The STAUNCH® system is aimed at helping universities assess the depth and breadth of their SD-related curricula in a holistic and systematic way to produce standardized and comparable results. STAUNCH®’s results provide a ‘snapshot’ of how SD is currently being addressed within a university (Lozano 2010; Lozano and Peattie 2009, 2011; Lozano and Young 2013).

The STAUNCH® assessment of the curricula for Georgia Tech and the University of Leeds shows a wide range of approaches to sustainability in the curricula, even within the same institution. This concurs with Fien’s (2002) and Matten and Moon (2004), who indicate that sustainability has not yet permeated throughout the different disciplines and curricula. The STAUNCH® results offer the possibility to detect whether SD is integrated across the curricula or is being broken down into individual issues to be addressed as a portfolio throughout the curricula. The reports can also serve to question current degrees, discuss how they could better contribute to SD, and help the institution better align with the DESD (Lozano 2010; Lozano and Peattie 2009, 2011; Lozano and Young 2013).

Sustainability needs to be better intertwined within existing modules (see Abdul-Wahab et al. 2003; Boks and Diehl 2006; Peet et al. 2004) to improve the contribution of curricula to sustainability. This could help universities move toward a more balanced, synergistic, transdisciplinary, and holistic academic system, thus helping graduates better contribute to making societies more sustainable (Lozano 2010).

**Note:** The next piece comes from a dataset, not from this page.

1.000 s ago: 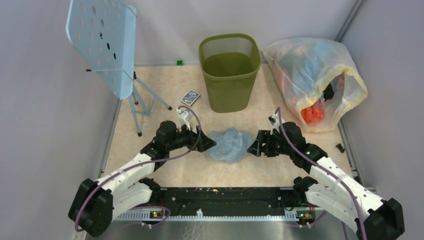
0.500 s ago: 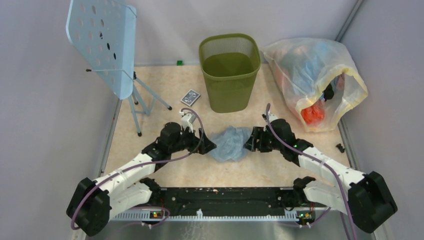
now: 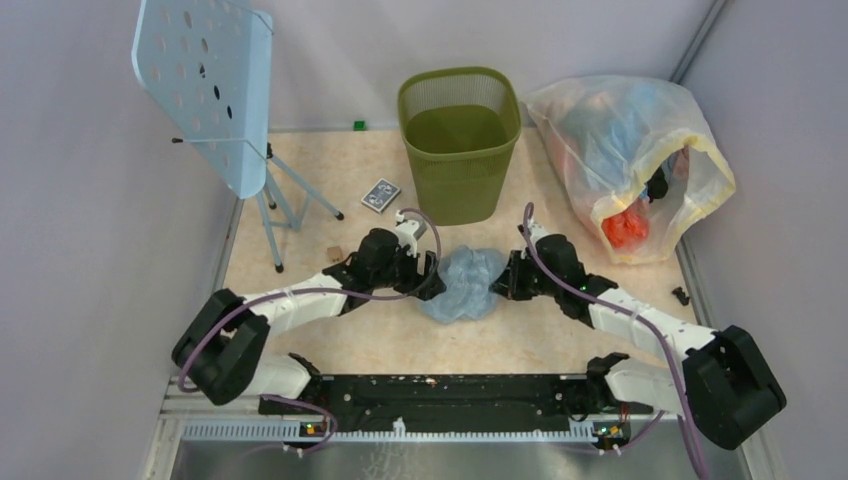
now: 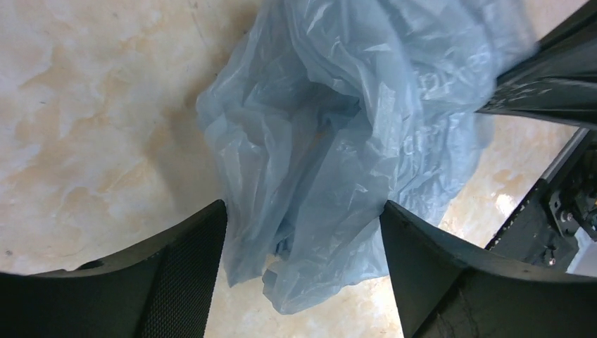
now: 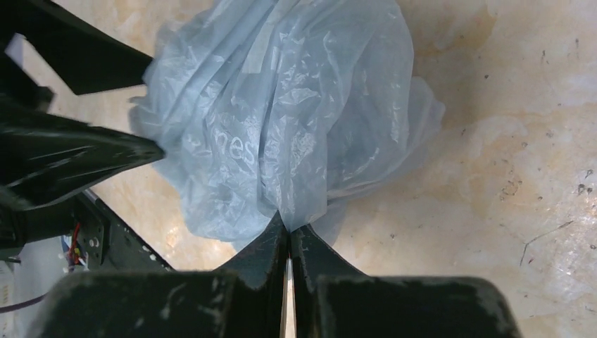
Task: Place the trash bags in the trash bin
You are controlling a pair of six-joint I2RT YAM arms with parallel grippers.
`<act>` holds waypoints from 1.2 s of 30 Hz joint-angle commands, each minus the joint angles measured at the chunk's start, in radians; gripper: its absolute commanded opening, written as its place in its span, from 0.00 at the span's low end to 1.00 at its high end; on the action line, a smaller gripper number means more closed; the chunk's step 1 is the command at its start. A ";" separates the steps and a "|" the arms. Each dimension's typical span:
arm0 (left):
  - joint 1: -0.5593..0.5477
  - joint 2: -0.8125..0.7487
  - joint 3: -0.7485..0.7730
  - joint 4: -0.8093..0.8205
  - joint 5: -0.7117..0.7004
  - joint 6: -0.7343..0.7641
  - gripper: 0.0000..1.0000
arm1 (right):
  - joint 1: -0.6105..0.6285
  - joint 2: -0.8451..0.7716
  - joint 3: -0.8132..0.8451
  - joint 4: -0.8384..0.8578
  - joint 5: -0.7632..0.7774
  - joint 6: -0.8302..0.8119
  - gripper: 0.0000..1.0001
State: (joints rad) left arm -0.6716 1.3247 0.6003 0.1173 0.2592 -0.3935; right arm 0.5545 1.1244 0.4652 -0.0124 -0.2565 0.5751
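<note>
A crumpled pale blue trash bag [image 3: 465,283] with white lettering lies on the table in front of the olive-green trash bin [image 3: 460,143]. My right gripper [image 5: 290,227] is shut, pinching a fold at the bag's [image 5: 281,120] right edge. My left gripper [image 4: 303,218] stands open, its two fingers straddling the left side of the bag [image 4: 331,141]. In the top view the left gripper [image 3: 430,275] and right gripper [image 3: 503,278] flank the bag.
A big clear-yellowish sack [image 3: 632,165] stuffed with coloured items stands at the right of the bin. A pale blue perforated stand [image 3: 215,85] on a tripod is at the back left. A small patterned card box [image 3: 380,194] lies left of the bin.
Both arms have moved in toward the bag. The right gripper has shut on the bag's right edge. The left gripper has pushed forward around the bag's left side.
</note>
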 commanded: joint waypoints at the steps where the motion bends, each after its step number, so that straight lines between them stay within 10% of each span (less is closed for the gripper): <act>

While incorporating sustainability concepts, it is important for educators and directors of teaching and learning (see Lozano 2010; Lozano and Peattie 2011) to consider both the contribution (i.e., balance and depth) for the four sustainability dimensions, as well as the coverage strength. Over- or under-emphasizing any one dimension in their undergraduate education may lead graduates to do the same in their careers (refer to Davidson et al. 2007; Mihelcic et al. 2003).

Conclusions

There has been an increasing interest in assessing and incorporating sustainability into curricula at all levels, as well as examining how students may gain an understanding of the impacts of their decisions and actions on the environment and society. However, questions still remain on the scope, extent, and impact of what is being taught, and the validity and reliability of curricula assessments. This paper shows the results from the curricula assessments of the B.Sc., degrees in Civil and Environmental Engineering at Georgia Tech and the Faculties of Business and Environment at the University of Leeds using the STAUNCH® 2010.

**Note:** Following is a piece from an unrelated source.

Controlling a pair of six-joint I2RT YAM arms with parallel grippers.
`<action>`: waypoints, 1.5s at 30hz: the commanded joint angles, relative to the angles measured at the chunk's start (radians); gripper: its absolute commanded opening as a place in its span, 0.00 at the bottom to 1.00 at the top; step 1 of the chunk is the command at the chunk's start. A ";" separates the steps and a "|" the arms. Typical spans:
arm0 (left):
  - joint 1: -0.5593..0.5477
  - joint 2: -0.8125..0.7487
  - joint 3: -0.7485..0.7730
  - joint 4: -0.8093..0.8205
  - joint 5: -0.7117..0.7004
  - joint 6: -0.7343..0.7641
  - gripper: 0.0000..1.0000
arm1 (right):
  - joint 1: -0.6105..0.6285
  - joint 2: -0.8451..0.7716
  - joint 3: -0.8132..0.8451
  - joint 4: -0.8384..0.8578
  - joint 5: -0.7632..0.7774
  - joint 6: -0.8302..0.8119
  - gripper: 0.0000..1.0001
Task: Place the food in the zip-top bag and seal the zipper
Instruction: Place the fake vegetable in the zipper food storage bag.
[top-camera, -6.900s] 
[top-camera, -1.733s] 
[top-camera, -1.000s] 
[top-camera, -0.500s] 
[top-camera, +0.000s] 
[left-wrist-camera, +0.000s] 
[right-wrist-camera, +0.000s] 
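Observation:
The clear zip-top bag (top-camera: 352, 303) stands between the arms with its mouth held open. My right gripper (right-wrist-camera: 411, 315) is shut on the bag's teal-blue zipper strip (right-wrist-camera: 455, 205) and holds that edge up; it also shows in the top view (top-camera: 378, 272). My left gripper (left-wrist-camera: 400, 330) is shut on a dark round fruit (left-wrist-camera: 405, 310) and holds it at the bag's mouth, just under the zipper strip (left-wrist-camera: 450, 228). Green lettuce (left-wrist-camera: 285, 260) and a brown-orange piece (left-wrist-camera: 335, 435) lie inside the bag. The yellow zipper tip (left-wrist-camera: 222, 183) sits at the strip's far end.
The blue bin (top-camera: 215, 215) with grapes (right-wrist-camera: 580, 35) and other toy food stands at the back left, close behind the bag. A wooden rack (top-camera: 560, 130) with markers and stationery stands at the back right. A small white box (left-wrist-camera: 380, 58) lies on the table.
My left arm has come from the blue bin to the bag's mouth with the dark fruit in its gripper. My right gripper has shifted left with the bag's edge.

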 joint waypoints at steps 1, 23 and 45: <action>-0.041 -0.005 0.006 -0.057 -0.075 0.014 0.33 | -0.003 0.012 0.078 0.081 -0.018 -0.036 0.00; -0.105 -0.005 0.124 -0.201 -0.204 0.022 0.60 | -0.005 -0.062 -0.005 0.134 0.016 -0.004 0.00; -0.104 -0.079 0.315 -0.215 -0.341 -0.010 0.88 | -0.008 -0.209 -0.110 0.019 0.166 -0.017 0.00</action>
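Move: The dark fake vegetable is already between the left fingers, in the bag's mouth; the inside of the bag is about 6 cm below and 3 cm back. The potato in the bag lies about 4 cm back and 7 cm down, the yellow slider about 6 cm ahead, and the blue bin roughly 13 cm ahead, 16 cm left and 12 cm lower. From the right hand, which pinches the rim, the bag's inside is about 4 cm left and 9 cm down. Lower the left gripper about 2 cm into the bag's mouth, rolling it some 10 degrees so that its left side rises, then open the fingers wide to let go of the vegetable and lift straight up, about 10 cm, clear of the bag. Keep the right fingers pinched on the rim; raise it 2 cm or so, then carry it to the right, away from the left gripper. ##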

As previously indicated (Lozano 2010; Lozano and Peattie 2011), the results from the curricula assessments can help to stimulate discussions with directors of learning and teaching on how to better incorporate sustainability into the curricula. Curricular assessment can present university leaders with a starting point for change by providing a picture of where the courses and degrees are addressing sustainability issues, and where they could be improved (e.g., degrees where less than 50 % of students enrolled are exposed to sustainability issues).

We need courses and degrees that deliver an education that considers its full implication to sustainability, and we need more and better-educated graduates, who understand and implement holistic and transdisciplinary approaches to address the four dimensions of sustainability (economic, environmental, social, and time) and their inter-relations.

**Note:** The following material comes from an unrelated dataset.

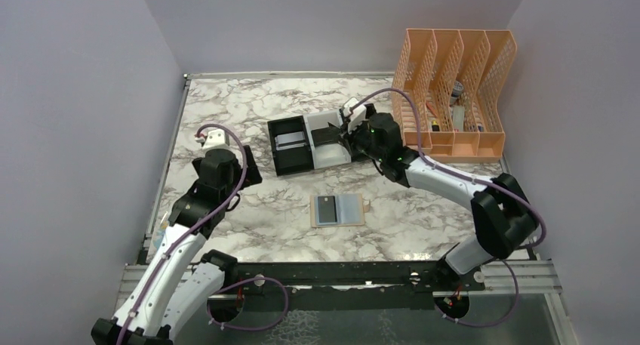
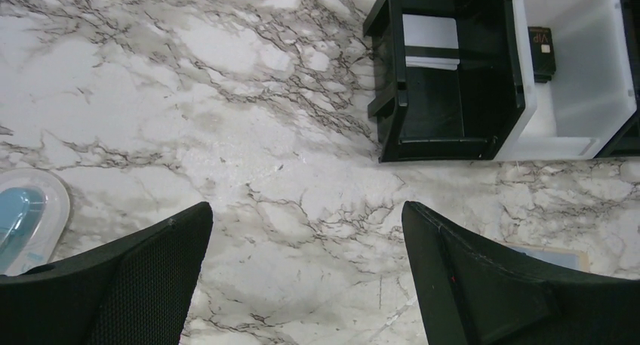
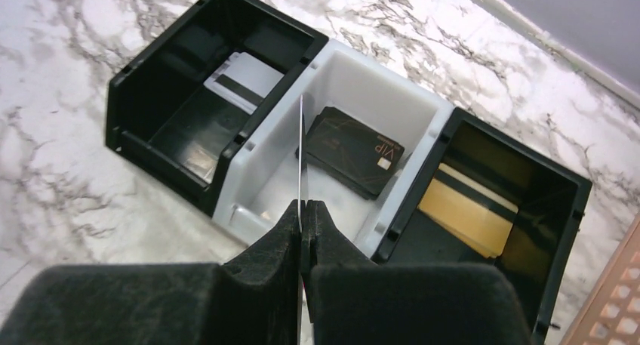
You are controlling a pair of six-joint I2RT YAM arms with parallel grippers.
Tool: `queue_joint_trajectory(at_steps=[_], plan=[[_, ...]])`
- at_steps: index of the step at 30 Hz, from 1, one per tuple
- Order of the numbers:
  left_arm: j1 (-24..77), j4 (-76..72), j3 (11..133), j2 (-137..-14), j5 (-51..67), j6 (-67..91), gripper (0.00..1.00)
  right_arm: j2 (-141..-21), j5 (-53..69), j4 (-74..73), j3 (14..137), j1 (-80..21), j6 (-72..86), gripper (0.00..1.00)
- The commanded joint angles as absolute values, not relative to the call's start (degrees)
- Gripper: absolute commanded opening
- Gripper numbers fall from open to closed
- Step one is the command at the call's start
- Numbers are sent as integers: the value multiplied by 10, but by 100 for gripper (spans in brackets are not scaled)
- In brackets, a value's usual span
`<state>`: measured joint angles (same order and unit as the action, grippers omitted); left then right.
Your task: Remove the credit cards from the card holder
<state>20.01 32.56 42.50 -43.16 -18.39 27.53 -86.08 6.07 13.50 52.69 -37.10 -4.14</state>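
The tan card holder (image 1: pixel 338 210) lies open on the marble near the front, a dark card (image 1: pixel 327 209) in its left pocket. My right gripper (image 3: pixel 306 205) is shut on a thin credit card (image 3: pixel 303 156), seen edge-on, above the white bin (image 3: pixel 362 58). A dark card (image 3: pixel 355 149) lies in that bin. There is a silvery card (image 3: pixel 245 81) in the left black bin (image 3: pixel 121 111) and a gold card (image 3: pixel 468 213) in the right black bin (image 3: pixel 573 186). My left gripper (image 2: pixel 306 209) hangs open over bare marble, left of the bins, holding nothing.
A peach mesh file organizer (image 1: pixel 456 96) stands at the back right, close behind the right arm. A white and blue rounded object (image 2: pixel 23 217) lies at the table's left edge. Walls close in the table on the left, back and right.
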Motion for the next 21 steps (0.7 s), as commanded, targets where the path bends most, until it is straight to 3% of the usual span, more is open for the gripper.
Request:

Curricula assessment should also be complemented with research on pedagogy approaches and their efficacy in delivering sustainability education, and ‘educating the educators’ degrees (see Barth and Rieckmann 2012; Huisingh and Mebratu 2000; Lozano et al. 2009), as well as assessments of campus operations, research, and outreach.

A challenge that remains is how to assess the contribution and impact that curricula and university life may have on students’ personal and future professional lives, and ultimately on helping make societies more sustainable.